TASK TO COMPLETE: Exact copy, pictures excluded: reproduce every record below.

Stored data entries
---

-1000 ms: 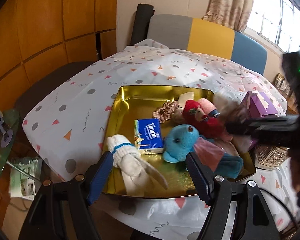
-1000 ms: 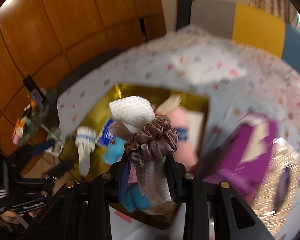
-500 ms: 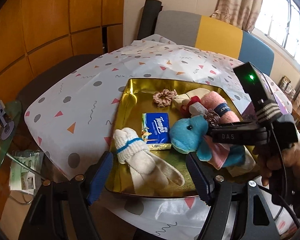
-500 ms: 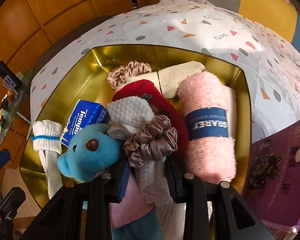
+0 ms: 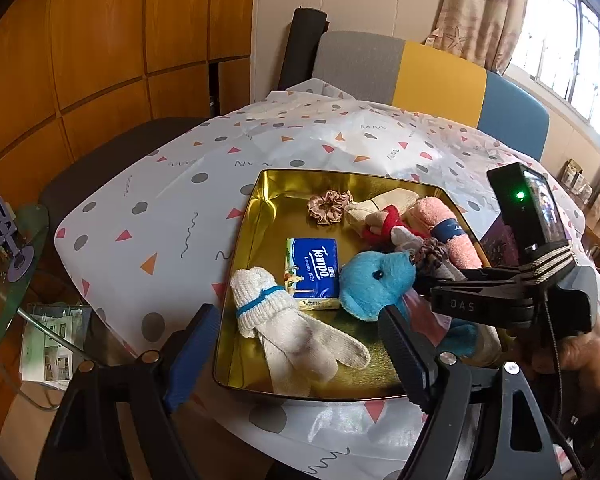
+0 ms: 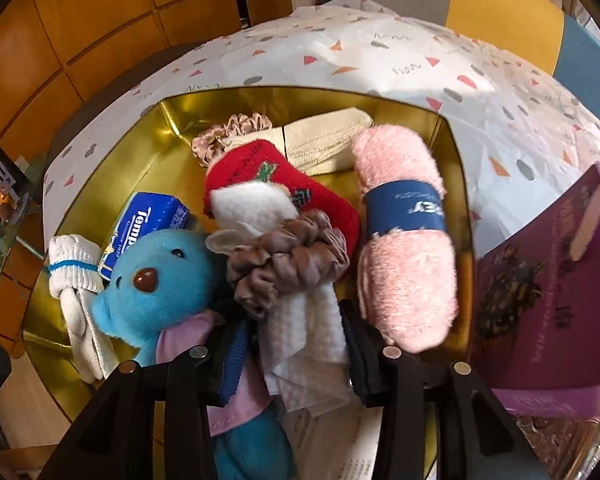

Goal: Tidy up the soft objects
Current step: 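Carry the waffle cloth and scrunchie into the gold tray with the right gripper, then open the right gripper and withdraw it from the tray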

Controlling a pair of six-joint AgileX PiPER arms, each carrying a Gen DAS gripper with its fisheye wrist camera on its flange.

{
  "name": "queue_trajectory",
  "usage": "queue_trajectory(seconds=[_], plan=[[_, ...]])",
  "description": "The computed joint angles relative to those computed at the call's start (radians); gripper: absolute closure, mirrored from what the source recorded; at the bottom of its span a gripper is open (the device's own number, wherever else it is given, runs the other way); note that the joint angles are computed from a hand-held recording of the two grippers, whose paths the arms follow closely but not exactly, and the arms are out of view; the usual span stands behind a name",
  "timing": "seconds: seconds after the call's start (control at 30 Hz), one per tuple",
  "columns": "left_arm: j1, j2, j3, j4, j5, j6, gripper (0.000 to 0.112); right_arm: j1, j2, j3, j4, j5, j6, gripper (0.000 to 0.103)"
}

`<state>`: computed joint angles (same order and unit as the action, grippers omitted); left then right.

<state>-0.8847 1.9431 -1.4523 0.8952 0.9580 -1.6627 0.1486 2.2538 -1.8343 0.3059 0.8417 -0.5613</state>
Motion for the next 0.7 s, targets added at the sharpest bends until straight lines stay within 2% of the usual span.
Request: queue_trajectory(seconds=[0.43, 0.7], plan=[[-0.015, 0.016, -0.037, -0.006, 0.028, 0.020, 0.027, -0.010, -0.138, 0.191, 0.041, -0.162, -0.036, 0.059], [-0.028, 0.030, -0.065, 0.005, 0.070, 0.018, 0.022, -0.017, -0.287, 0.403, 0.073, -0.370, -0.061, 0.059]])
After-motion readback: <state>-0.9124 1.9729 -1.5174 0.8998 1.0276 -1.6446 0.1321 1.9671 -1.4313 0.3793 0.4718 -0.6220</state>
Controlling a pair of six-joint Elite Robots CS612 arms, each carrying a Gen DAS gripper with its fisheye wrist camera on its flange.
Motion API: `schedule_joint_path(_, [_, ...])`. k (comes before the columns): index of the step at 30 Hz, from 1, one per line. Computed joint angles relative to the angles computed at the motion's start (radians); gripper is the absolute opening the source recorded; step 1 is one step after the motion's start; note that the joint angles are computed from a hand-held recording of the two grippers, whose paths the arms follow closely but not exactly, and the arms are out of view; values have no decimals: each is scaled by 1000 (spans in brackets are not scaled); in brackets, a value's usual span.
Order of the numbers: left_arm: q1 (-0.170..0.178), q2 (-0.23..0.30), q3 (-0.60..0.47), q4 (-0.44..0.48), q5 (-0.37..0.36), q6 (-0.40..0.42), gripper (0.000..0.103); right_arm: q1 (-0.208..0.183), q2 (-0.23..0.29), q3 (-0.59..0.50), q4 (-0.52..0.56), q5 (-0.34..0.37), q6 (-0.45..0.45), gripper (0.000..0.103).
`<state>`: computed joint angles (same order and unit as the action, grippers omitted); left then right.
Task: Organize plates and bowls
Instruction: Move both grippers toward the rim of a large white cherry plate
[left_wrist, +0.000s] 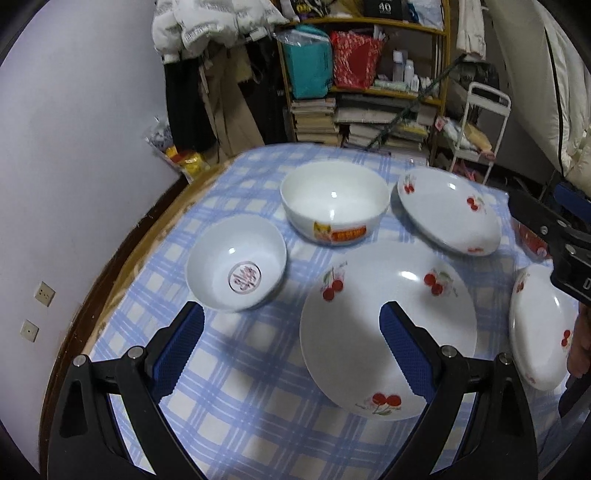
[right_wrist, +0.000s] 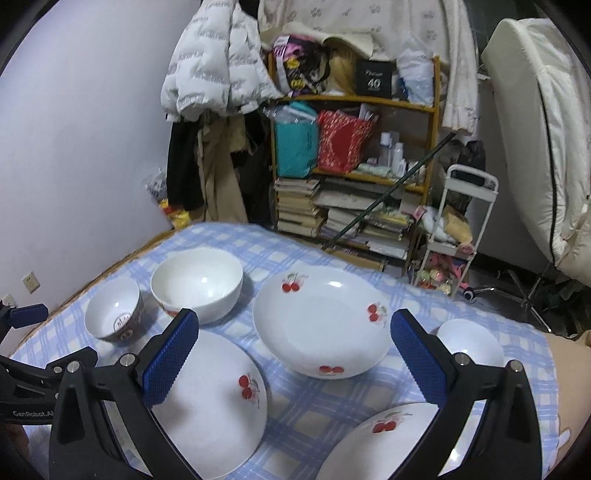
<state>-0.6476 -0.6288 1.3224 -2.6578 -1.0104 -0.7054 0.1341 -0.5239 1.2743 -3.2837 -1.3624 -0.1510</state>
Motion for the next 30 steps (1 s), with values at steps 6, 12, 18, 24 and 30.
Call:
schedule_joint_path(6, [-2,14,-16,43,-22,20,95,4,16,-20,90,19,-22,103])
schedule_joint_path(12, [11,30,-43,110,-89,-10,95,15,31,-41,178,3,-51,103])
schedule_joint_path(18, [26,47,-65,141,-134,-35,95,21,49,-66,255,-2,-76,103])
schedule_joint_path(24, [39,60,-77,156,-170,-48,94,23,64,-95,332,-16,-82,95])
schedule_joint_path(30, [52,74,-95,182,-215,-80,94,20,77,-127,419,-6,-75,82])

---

WRITTEN SOLUTION:
-1000 ms: 
-1000 ms: 
-500 ms: 
-500 ms: 
+0 ms: 
+0 ms: 

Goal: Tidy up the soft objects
Current step: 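Carry the waffle cloth and scrunchie into the gold tray with the right gripper, then open the right gripper and withdraw it from the tray
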
Controlling a pair of six-joint AgileX PiPER arms, each carrying a Gen DAS gripper with its fisheye wrist camera on its flange.

{
  "name": "queue_trajectory",
  "usage": "queue_trajectory(seconds=[_], plan=[[_, ...]])",
  "description": "The computed joint angles relative to those computed at the call's start (radians); gripper: absolute closure, mirrored from what the source recorded; at the bottom of its span a gripper is open (the device's own number, wherever else it is given, runs the other way); note that the joint angles are computed from a hand-held recording of the two grippers, whose paths the arms follow closely but not exactly, and the arms are out of view; the usual span stands behind a name",
  "timing": "seconds: seconds after the call's start (control at 30 Hz), one per tuple",
  "columns": "left_arm: j1, j2, j3, j4, j5, j6, gripper (0.000 to 0.112); right_arm: j1, j2, j3, j4, j5, j6, gripper (0.000 to 0.103)"
}

`<state>`: computed joint angles (same order and unit as the action, grippers omitted); left then right.

<state>-0.8847 1.9431 -1.4523 0.8952 0.9580 -1.6627 0.1486 2.2538 -1.8343 0.3059 0.8417 -0.5613</state>
Motion for the next 0.7 s, targets added at the sharpest bends until straight lines stay within 2% of the usual span.
Request: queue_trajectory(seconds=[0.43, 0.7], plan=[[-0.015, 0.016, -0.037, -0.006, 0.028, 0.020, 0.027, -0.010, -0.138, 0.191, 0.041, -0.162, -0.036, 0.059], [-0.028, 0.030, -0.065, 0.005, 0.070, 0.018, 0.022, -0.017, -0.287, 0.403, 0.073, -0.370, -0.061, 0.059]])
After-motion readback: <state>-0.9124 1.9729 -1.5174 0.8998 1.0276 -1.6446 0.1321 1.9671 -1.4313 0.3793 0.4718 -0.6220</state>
Controlling a pair of six-joint Elite Robots CS612 arms, each carrying a Gen DAS gripper with its fisheye wrist camera on its flange.
Motion API: `schedule_joint_path(_, [_, ...])`. k (comes before the columns): index of the step at 30 Hz, from 1, one per line. Computed joint angles relative to the angles computed at the motion's start (radians); gripper is the absolute opening the source recorded; step 1 is one step after the motion's start; note that the joint angles are computed from a hand-held recording of the two grippers, whose paths the arms follow closely but not exactly, and the arms are out of view; values have no decimals: each is scaled by 1000 (spans in brackets are not scaled); in brackets, a value's usual span.
Order of the numbers: left_arm: q1 (-0.170..0.178), q2 (-0.23..0.30), q3 (-0.60..0.47), q4 (-0.44..0.48), q5 (-0.37..0.36), q6 (-0.40..0.42), gripper (0.000..0.103); right_arm: q1 (-0.208..0.183), q2 (-0.23..0.29), q3 (-0.59..0.50), q4 (-0.52..0.56), q5 (-0.34..0.37), q6 (-0.45..0.45), gripper (0.000..0.103).
`<state>`: computed joint angles (same order and unit as the action, grippers omitted); left then right.
Task: Organize plates and bowls
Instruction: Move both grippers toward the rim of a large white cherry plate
[left_wrist, +0.000s] 
[right_wrist, +0.000s] 
<state>-0.6476 -0.6288 1.3224 -2.6578 -1.0104 -0.7054 0.1341 -0.5239 1.2743 -3.2837 -1.3624 -0.1510</state>
Motion for the next 30 steps (1 s), with values at steps 6, 12, 18, 24 and 30.
Call:
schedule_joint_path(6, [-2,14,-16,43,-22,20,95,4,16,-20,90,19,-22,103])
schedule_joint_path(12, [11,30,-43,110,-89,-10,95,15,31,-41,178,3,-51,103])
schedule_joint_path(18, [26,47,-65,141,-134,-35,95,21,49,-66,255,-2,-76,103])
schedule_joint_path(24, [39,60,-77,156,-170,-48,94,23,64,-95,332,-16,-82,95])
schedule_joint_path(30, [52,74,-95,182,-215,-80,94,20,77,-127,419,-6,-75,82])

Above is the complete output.